Harborside Pot Dispensary Beats Back the Feds
Famed pot dispensary Harborside has beat back the Feds–sort of.
After years of chronic attacks from Federal Prosecutors, the dispensary has finally received its first vindication after a series of setbacks. Oakland officials announced at a press conference on the steps of City Hall on May 3 that federal prosecutors were dropping their 3-year long effort to seize the property of Harborside Health Center, something that is sure to strengthen the resolve of Oakland residents come this November Election.
The end of this highly publicized legal battle is not coincidental. Public sentiments concerning the public health risks and criminality of cannabis are changing to that of more educated acceptance. This shift, coupled with two years of federal budget amendments put forth by President Obama barring the Department of Justice from spending undue money on efforts that would interfere with state medical marijuana laws, has effectively decriminalized cannabis on the federal level (or at the very least neutralized some of its harsher laws when it comes to the green herb).
It’s not all spliffs and dabs for Harborside just yet, as this is just the first battle won in a war that is sure to continue this June. It’s then the dispensary will have to face its toughest challenge: a punitive federal tax law that levies 85 percent on cannabis sales (which, again, are still illegal according to federal law).
“The two largest issues facing the cannabis industry now are banking and their unfair taxation by the Internal Revenue Service under Section 280-E,” explained Harborside attorney Henry Wykowski. “It is highly prejudicial.
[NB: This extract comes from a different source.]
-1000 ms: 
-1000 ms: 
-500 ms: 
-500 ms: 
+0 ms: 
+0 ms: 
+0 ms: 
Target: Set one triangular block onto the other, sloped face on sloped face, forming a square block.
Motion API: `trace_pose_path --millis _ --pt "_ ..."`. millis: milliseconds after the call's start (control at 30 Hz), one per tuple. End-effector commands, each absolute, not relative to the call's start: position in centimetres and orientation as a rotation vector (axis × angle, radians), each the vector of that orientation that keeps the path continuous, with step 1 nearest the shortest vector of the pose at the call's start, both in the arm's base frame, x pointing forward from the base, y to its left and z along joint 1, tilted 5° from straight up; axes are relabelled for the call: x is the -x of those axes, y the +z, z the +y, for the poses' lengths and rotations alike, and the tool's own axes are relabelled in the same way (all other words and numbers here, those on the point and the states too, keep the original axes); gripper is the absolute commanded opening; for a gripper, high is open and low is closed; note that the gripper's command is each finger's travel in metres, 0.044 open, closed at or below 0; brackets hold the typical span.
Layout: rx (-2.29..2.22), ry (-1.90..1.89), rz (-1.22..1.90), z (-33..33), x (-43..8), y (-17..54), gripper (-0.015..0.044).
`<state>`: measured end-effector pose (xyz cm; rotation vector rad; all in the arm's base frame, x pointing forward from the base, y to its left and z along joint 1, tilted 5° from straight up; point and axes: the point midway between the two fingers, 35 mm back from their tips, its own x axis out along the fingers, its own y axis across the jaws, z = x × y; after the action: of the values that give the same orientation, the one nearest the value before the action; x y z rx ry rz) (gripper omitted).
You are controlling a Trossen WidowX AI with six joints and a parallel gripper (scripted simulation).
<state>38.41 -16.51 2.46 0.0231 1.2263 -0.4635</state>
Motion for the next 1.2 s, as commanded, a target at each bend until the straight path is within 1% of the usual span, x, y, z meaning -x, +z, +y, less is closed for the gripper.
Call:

It was never meant to apply to state-authorized cannabis dispensaries. It was meant to target street drug dealers.”
The attorney said the dispensary wouldn’t back down. “Once again, Harborside is going to stand in the forefront of the industry and take that case on,” he said.
Wykowski said the federal government initially appealed the ruling by U.S. Dist. Judge Charles Breyer but recently withdrew it. If it had been upheld by the U.S. 9th Circuit Court of Appeals, it would have affected Harborside and dispensaries in all Western states, thereby harshing many buzzes.
Wykowski remains optimistic. Federal prosecutors “saw the handwriting on the wall,” he said defiantly.
“They tried to have us evicted. We won that,” he said. “They tried to get an injunction to stop us from selling. We won on that.”
Last year Oakland attempted to intervene on the dispensaries behalf but a federal judge decided in August that the city lacked the legal right to have a say in the case. The U.S. Supreme Court let that decision stand in March.
The dispensaries federal forfeiture case dismissal is still pending final approval, with Harborside having signed a stipulation for dismissal. According to Wykowski, the case should be officially over within a week to 10 days. He said the stipulation required that Harborside bear its own legal costs and promise not to sue the federal government.
A spokesman for the U.S. attorney in San Francisco declined to comment, citing “pending litigation.”